What is expected -> Considering the entries that follow, report how many lines include the string "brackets", giving the number alone.

Input material ->

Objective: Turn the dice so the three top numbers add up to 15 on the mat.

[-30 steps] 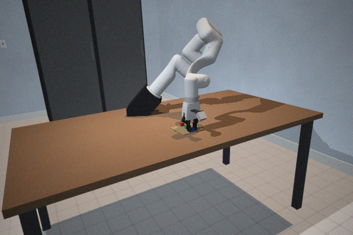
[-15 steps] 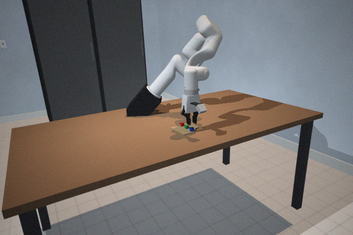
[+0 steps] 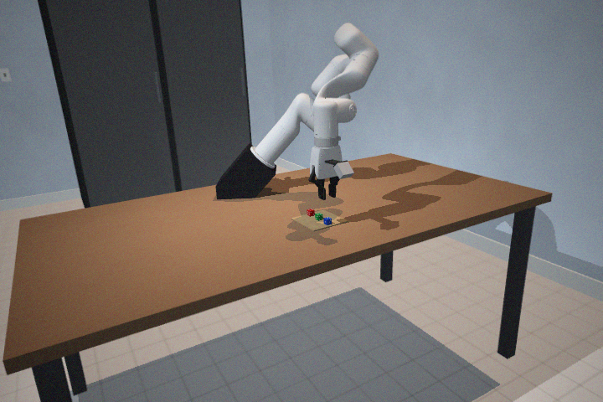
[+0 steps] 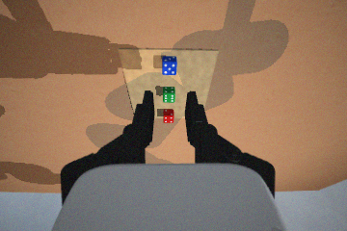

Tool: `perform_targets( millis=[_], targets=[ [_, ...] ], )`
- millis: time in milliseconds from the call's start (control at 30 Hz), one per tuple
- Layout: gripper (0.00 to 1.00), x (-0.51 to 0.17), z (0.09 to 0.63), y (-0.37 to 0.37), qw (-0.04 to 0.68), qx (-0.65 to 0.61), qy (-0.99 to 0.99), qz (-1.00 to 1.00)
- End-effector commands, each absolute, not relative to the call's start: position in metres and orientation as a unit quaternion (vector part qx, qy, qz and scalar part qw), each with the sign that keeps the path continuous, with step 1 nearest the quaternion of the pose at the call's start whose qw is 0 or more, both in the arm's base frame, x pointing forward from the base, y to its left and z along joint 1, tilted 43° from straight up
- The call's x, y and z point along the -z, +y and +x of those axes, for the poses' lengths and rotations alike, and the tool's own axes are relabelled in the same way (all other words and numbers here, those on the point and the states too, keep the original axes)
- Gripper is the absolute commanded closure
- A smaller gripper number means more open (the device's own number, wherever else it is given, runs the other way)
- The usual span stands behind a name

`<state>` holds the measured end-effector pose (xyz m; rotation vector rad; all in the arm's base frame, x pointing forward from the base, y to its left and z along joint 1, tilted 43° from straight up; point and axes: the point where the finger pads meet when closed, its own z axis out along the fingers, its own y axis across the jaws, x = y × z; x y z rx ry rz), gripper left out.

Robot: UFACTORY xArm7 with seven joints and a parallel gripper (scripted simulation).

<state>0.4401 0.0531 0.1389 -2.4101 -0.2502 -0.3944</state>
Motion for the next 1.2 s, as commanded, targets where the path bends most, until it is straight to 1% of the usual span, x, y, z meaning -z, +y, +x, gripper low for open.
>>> perform_targets(
  millis=[0, 833, 1167],
  targets=[
    [0.0, -0.14, 0.441, 0.051, 0.336, 0.153, -0.095, -0.925],
    [0.0, -0.141, 0.44, 0.05, 0.336, 0.153, -0.095, -0.925],
    [0.0, -0.167, 0.433, 0.028, 0.336, 0.153, -0.095, -0.925]
  ],
)
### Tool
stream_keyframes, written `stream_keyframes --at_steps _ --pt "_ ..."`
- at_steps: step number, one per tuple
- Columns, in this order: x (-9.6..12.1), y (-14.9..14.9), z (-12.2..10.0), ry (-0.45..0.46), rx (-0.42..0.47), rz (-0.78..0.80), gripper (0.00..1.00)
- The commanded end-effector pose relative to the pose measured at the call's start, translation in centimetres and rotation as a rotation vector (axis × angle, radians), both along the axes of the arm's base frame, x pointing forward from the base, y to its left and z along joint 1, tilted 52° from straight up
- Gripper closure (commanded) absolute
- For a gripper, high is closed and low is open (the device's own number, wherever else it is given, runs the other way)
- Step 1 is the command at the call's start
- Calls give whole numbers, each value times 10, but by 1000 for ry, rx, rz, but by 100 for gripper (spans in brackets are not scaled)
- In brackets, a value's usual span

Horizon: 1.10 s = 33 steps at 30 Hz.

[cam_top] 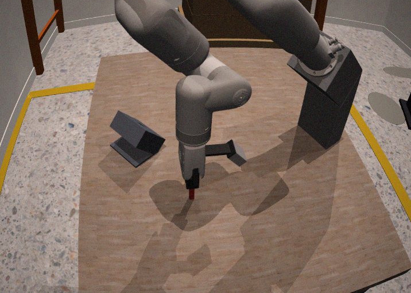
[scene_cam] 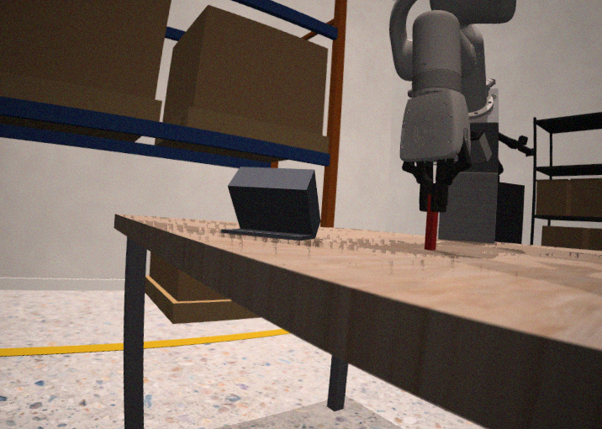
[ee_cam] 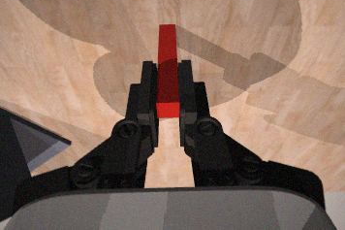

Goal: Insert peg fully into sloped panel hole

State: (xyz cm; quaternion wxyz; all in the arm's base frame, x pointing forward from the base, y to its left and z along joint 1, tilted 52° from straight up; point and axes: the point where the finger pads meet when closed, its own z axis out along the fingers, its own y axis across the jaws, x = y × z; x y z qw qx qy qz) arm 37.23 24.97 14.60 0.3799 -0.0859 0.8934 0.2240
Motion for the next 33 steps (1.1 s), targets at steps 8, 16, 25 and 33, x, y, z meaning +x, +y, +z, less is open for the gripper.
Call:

Answer -> 2